Het verschil tussen jodium-127 en jodium-131 is klein, slechts vier neutronen. Maar jodium-131 is radioactief, vuurt neutronen af en vervalt snel, met een halfwaardetijd van slechts acht dagen, wat betekent dat de helft ervan na die tijd zal overblijven. Je lichaam kan het verschil tussen deze twee isotopen echter niet zien en je schildklier zal hongerig evenveel jodium-131 opnemen als jodium-127. En eenmaal geabsorbeerd, zal dat jodium in je lichaam zitten, straling in het omliggende weefsel spuwen en DNA beschadigen. Het nemen van een grote dosis jodium zal in theorie de honger van het lichaam naar de stof stillen en voorkomen dat u het jodium-131 absorbeert zodra het aankomt.
U kunt echter het beste snel handelen. Jodium-131 is "zeer mobiel" in zijn omgeving, vertelde Kathryn Huff, een kernreactor-ingenieur en University of Illinois in Urbana-Champaign professor, WordsSideKick.com voor een vorig artikel. De stof komt in het water, waar planten het oppakken en doorgeven aan dieren. Zodra het radioactieve jodium is vrijgegeven, is het erg moeilijk om het te verwijderen totdat het wegsterft.
Nucleaire ongevallen zijn (gelukkig) nog steeds zeldzaam genoeg dat er geen zeer sluitende onderzoeken zijn geweest naar de resultaten van blootstelling aan radioactief jodium. Maar na Tsjernobyl, de meest significante afgifte van radioactief jodium ooit, was er een piek in schildklierkanker bij kinderen in het getroffen gebied.
Volgens een paper gepubliceerd in april 2000 in het tijdschrift Reviews in Endocrine and Metabolic Disorders, stegen de schildklierkankerpercentages in Oekraïne bij kinderen onder de 15 jaar van minder dan 1 op 1 miljoen tot 3 per 1 miljoen. In Wit-Rusland stegen ze tot 30 per 1 miljoen. En in de Oblast Homel in Wit-Rusland, een van de zwaarst getroffen regio's, steeg het aantal schildklierkanker bij kinderen tot 100 per 1 miljoen. (Tsjernobyl lag op slechts 12 mijl van de Wit-Russische grens.) Slechts vier jaar na het ongeval kwamen verhoogde kankercijfers voor en kinderen die na de explosie werden geboren, ontwikkelden normale schildklierkanker.
Het is onduidelijk, schreven de auteurs, in welke mate jodiumpillen levens hebben gered. Kaliumjodide werd na het ongeval gedistribueerd, merkten de auteurs op, maar die inspanning 'begon pas enkele dagen na het ongeval en het gebruik ervan was zeer grillig'.
Mensen die in het gebied wonen, zijn mogelijk ook buitengewoon vatbaar voor vergiftiging door radioactief jodium, schreven de onderzoekers.
"Het milde jodiumtekort in de regio rond Tsjernobyl had ... de stralingsdosis kunnen beïnvloeden", schreven ze, "door de hoeveelheid opgehoopt jodium te vergroten en de klier waarin het werd afgezet te vergroten, en het zou ook de straling kunnen veranderen effect zelf. "

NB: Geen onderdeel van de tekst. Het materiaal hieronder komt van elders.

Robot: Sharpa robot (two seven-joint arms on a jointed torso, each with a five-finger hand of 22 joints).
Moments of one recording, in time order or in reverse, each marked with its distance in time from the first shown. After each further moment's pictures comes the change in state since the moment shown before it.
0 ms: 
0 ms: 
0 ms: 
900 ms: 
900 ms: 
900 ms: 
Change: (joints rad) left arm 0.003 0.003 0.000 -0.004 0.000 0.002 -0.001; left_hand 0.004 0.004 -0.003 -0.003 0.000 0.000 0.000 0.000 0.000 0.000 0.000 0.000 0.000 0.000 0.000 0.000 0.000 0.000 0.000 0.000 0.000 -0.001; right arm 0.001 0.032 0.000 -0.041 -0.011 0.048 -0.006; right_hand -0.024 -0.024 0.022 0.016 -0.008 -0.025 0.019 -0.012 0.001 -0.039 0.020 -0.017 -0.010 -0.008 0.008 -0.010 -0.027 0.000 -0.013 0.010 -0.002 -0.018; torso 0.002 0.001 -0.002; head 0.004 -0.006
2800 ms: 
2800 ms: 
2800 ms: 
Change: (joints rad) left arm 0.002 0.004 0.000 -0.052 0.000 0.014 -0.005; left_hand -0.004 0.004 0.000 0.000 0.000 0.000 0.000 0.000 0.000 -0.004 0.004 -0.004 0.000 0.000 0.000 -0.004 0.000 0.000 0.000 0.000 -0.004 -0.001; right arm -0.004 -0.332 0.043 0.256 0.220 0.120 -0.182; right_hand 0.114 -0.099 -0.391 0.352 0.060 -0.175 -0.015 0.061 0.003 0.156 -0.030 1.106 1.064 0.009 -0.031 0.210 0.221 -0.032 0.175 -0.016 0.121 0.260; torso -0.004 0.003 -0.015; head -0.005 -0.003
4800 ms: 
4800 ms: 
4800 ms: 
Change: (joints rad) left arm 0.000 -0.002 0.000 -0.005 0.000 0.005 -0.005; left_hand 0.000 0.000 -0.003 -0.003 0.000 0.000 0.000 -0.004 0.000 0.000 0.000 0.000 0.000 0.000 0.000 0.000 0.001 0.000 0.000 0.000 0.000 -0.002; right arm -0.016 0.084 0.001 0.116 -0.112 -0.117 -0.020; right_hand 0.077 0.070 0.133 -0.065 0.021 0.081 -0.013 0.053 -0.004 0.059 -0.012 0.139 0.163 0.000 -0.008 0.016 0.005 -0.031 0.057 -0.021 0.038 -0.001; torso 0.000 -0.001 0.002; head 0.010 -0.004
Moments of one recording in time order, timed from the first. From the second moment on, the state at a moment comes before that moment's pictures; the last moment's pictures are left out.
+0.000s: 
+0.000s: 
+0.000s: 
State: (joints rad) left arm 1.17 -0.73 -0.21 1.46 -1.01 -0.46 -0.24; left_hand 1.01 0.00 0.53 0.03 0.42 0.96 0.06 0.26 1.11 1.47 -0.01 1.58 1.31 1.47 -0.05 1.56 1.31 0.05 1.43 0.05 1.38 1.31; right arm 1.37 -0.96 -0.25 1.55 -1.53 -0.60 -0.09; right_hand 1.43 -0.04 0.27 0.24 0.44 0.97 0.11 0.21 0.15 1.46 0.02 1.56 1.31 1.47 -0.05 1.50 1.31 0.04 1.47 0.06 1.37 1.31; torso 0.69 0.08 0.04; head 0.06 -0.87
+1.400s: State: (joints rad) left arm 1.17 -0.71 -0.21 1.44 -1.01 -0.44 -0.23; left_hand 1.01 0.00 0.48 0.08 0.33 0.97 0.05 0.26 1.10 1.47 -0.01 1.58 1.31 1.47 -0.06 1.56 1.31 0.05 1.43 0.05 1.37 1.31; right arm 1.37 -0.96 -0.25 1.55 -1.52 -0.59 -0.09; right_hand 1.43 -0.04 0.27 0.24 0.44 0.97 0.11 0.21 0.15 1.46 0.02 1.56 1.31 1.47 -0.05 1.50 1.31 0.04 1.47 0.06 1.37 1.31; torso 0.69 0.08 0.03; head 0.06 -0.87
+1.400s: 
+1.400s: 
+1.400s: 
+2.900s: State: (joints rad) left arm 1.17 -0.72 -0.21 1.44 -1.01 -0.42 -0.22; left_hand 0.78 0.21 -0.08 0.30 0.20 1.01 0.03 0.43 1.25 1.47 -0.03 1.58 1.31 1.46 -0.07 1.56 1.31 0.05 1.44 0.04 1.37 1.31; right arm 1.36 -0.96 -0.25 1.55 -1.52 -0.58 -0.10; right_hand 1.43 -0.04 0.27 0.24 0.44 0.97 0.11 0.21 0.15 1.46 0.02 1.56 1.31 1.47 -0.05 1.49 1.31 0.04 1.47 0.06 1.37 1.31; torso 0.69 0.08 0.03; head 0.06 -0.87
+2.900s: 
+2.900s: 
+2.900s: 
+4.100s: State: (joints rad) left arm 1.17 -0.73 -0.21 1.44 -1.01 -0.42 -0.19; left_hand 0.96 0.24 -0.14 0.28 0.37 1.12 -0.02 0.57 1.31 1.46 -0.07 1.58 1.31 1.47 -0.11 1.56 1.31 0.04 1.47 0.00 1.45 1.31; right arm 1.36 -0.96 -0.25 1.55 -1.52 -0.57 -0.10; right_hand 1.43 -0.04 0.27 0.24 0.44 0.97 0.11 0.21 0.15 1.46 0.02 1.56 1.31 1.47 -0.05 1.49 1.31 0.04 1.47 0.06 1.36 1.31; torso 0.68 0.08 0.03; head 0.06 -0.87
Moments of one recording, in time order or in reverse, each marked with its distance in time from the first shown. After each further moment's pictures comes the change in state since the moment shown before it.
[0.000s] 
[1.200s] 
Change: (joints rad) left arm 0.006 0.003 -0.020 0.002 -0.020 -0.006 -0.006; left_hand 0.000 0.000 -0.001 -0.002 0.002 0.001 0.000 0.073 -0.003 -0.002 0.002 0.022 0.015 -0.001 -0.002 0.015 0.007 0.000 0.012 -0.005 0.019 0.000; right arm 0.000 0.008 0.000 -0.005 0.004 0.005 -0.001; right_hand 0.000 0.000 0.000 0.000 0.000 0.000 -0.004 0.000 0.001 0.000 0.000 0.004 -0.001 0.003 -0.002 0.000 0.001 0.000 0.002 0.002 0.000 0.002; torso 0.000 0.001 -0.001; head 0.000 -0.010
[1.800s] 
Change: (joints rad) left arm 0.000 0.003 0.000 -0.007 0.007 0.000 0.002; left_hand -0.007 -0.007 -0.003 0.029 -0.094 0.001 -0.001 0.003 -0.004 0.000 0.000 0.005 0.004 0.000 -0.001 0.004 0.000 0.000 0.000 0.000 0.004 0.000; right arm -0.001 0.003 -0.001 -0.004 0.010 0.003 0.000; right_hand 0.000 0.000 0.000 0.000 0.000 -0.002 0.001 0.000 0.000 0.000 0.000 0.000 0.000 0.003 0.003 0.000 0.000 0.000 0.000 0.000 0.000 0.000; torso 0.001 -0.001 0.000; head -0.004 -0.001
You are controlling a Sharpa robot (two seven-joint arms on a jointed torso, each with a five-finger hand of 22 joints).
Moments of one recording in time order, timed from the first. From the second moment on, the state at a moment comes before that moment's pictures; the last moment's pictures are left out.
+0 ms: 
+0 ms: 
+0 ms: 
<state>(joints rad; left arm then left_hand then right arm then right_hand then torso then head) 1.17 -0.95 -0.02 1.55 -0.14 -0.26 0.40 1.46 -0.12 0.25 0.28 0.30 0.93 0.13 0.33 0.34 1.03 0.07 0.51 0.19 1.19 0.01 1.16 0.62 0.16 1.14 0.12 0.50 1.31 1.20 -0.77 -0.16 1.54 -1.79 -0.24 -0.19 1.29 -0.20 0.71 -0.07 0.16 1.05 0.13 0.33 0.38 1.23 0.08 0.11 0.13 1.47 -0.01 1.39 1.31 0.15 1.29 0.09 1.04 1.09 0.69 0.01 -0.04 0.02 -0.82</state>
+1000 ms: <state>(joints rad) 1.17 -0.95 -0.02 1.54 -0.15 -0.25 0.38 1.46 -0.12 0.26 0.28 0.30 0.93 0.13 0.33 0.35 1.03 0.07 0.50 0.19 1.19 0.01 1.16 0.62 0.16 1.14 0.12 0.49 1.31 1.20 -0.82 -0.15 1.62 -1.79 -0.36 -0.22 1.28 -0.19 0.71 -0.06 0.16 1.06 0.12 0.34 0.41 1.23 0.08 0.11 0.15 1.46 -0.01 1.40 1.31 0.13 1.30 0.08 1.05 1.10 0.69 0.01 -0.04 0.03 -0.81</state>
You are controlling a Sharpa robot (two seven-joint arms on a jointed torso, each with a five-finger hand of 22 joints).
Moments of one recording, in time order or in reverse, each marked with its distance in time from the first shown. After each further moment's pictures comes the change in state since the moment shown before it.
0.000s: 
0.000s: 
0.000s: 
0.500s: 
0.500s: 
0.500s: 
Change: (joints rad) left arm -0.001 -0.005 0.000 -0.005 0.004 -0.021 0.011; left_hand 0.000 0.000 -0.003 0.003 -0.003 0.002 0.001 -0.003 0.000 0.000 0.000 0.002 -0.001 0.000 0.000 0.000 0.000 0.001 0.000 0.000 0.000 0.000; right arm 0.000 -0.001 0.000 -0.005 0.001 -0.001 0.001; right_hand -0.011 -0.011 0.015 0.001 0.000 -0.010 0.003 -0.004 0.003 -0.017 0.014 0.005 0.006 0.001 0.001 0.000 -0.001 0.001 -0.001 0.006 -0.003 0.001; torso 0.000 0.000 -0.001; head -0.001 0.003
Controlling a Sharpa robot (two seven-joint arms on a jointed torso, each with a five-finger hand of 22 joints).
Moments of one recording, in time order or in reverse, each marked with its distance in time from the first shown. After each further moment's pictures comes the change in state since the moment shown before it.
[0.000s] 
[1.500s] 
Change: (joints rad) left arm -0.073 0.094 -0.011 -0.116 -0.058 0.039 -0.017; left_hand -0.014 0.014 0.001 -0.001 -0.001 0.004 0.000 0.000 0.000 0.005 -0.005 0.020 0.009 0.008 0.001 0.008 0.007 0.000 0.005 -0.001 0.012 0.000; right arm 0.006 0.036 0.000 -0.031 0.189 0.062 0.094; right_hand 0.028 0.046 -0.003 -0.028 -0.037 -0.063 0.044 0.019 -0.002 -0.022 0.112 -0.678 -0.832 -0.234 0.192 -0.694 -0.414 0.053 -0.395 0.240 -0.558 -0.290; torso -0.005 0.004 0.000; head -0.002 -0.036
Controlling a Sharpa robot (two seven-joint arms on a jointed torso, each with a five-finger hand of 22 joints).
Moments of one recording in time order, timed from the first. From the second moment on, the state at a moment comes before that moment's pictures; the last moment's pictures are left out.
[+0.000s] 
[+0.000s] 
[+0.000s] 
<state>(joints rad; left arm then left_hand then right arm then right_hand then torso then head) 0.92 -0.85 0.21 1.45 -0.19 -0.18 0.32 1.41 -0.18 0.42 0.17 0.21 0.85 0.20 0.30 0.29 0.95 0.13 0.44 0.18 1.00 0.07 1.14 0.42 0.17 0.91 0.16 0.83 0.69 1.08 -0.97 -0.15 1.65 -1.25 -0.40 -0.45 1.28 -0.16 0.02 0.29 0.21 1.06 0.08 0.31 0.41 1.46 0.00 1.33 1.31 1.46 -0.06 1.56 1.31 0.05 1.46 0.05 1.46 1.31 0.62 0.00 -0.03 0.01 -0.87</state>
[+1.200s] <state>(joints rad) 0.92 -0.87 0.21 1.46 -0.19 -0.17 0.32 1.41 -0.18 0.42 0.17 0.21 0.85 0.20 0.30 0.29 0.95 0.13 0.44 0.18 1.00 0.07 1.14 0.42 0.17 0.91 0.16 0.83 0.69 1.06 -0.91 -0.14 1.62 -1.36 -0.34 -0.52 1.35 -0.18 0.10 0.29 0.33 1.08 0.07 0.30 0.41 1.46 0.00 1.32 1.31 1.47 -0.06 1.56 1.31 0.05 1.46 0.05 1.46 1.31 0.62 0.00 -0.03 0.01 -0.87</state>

Hoewel het misschien onduidelijk blijft hoeveel levens jodiumpillen kunnen redden na een nucleaire ramp, is het in de Verenigde Staten nog steeds de standaardpraktijk om de pillen uit te delen aan mensen die in de buurt van een kerncentrale wonen. Volgens handboeken die worden verspreid door de Amerikaanse Nuclear Regulatory Commission, zullen veiligheidsfunctionarissen mensen in het getroffen gebied instrueren om de pillen te nemen in geval van nood.